Le live se poursuit. Celui qui est également député bruxellois et président du CPAS de Watermael-Boitsfort continue. "L’impression que l’on a quand elle prend des positions n’est pas toujours la même en Flandre qu’en Wallonie ou à Bruxelles. Vous lisez les journaux flamands : c’est vrai que maintenant elle est fort critiquée mais longtemps, ça n’a pas été le cas, alors que c’était déjà le cas chez nous, il faut le reconnaître. C’est vrai que ça fait partie de toute une série de problèmes qui se sont posés et que l’on enquêtera dès la fin de cette crise. Et elle devra en effet rendre des comptes."

Commission d’enquête

Contacté ce dimanche par la RTBF, David Leisterh assume totalement les propos tenus sur Internet à l’endroit d’une ministre issu d’une formation partenaire du MR au Fédéral.
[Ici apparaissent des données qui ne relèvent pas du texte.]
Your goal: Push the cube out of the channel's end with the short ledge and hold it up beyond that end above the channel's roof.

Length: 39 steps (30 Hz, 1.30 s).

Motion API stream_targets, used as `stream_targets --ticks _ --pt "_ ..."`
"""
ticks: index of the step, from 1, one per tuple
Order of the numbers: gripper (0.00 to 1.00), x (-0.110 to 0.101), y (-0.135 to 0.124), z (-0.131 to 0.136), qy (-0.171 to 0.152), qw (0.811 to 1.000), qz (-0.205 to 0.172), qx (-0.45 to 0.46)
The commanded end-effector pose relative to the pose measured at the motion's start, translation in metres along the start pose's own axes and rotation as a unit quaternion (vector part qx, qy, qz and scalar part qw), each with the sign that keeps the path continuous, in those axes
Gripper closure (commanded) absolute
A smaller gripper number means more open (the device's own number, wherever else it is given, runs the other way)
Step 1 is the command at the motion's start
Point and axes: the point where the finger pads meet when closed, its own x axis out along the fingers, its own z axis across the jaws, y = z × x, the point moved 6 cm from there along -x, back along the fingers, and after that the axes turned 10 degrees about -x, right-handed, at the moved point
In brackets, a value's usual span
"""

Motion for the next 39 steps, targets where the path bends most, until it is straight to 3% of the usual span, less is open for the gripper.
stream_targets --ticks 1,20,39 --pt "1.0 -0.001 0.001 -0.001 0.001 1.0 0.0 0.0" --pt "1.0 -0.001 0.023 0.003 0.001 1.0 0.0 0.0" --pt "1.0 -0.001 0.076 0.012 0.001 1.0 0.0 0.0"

Pour lui, une commission d’enquête devra faire la lumière sur la crise du coronavirus. "Je m’inscris dans ce qu’a déjà dit Georges-Louis Bouchez en réalité : il y a aura une commission et il faudra que chacun s’explique et rende compte. Aussi, il en ira de même dans les entités fédérées. On a huit ministres de la santé, il faut que partout on comprenne ce qui s’est passé et ce qui peut être retenu, abandonné ou amélioré."

Les masques et le contexte international

Dans le live, David Leisterh revient également sur la saga des masques, avec des commandes recalées par les autorités belges après avoir été déclarées non conformes. "C’est bien Maggie De Block" qui est à l’origine des commandes. Mais, précise le Bruxellois, "il faut bien comprendre comment cela se passe dans le monde" avec des commandes de masques en Chine, pays où a démarré l’épidémie. "Le paradoxe", estime David Leisterh.

Et lorsque les masques sont commandés, "débarquent les Américains ! C’est comme cela que ça se passe". Des Américains qui "rachètent votre commande (de masques) quatre fois le prix" voire "rachètent l’usine" qui les fabrique. "Vous imaginez un peu la compétition actuellement au niveau international". Et il y a eu "des échecs, c’est vrai" de la part de la Belgique qui a pêché, sous-entend David Leisterh, par manque d’anticipation.